His colour changes throughout the year, he looks like the horse pictured, he also goes a gingery colour, almost chestnut (still with black mane and tail) and then a very dark bay with dapples.
The vet asked if he had exmoor in him (he does kind of look like a large exmoor)

chev
25th Jan 2008, 08:12 AM
Hi yes he is certainly Dun because he has black points & black mane & tail.

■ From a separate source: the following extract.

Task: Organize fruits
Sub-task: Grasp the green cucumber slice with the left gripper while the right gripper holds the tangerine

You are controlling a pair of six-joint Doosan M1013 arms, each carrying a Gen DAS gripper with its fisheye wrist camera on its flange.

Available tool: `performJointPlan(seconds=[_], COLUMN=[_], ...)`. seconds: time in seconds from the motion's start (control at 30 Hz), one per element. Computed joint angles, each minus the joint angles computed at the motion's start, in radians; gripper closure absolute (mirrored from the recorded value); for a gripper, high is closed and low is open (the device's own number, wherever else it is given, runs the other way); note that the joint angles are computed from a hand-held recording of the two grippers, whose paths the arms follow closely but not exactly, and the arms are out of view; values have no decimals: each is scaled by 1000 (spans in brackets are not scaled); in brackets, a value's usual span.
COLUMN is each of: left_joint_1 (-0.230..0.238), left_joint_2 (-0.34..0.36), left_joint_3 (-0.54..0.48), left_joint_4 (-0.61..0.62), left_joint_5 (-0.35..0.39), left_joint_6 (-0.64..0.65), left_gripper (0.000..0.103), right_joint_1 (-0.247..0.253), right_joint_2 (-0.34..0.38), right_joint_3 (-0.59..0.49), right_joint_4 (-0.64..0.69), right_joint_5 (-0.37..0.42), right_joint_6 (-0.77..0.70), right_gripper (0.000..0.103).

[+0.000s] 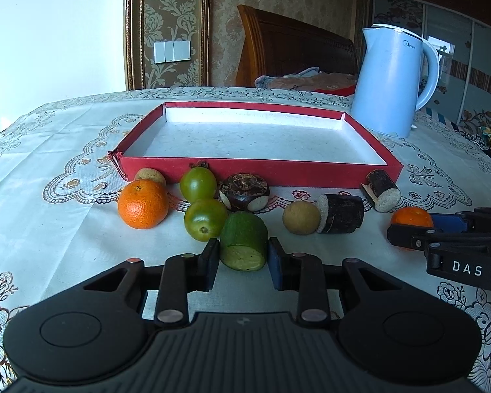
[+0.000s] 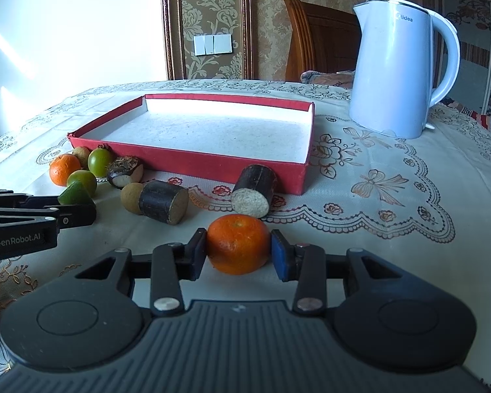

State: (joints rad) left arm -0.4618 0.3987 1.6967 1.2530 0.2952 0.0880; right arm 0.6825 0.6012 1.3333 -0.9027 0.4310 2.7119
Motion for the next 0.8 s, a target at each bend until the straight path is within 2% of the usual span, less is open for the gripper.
performJointPlan(seconds=[0.17, 0.33, 0.8], left_joint_1=[-17, -30, -47], left_joint_2=[-1, -3, 12], left_joint_3=[5, 5, -49], left_joint_4=[110, 167, 293], left_joint_5=[79, 140, 258], left_joint_6=[-138, -218, -297], left_gripper=[73, 73, 73], right_joint_1=[3, 7, 7], right_joint_2=[-4, -7, -6], right_joint_3=[11, 17, 18], right_joint_4=[-75, -137, -143], right_joint_5=[2, 12, 14], right_joint_6=[81, 149, 160], right_gripper=[65, 65, 65])
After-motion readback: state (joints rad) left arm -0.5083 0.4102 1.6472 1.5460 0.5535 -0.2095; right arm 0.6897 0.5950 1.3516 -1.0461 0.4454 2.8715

Actually the opposite is true. Duns have diluted black points because dun dilutes both black and red pigment so if a horse has black points it's not dun. Cream dilutes red pigment but not black when a horse carries one copy of cream hence the black points.

jowyles
30th Jan 2008, 08:13 PM
Dexter has those interesting colour (like rolo and No Angels Murf) He is shire x haflinger - He has turned out to be a wild bay with panagre and sabino. This has mad him a very light bay, he has reddish tinge to his coat in winter and more cream in summer - probably due to being in the sun all the time!
He is lighter underneath but his points arn't very black. His mane and tail have white streaks and also some brown hairs. He also has a lighter muzzle.

MajorityRules
30th Jan 2008, 08:25 PM
I skipped a page so I may be wrong.. Wouldnt you call that a sandy bay?

acw295
30th Jan 2008, 08:31 PM
I find the whole colour thing fascinating and baffling at the same time :confused::D

But what a gorgeous horsie he is - so pretty :)

Must be lovely to have a horse that is so hard to describe, may not be completely unique but bet they stand out wherever they go!

Dogrose
31st Jan 2008, 12:39 PM
I've noticed pangare lightens bay, I'd say he was a bay with pangare, nothing else, I love the colour :) I think a lot of continental heavy breeds have this type of colouring, either in bay or chestnut.
Silver dapple is interesting, very pretty especially in the bay form (silver bay) but you have to be careful breeding it as it carries with it genes for eye deformities.
We have a sorraia cross mare here, she is a dark dun with zebra stripes and cobwebbing on her face, her sister used to live here too, she was self black based and was a greyer colour with a two tone mane, what they call grulla in the US and mouse dun here. They seemed like regular duns to me, if its not normal dun its a very good mimic!

chev
31st Jan 2008, 01:28 PM
Silver dapple is interesting, very pretty especially in the bay form (silver bay) but you have to be careful breeding it as it carries with it genes for eye deformities.

The link has only been found in Rocky Mountain horses, and then not consistently.

chev
31st Jan 2008, 01:41 PM
Quote from site re studies done;

"The 2006 Swedish University study on the silver gene seemed to indicate that there is some question as to the actual existence of the ASD disorder outside of the Mountain Horse breeds, and that its link there is more one of bloodline than color."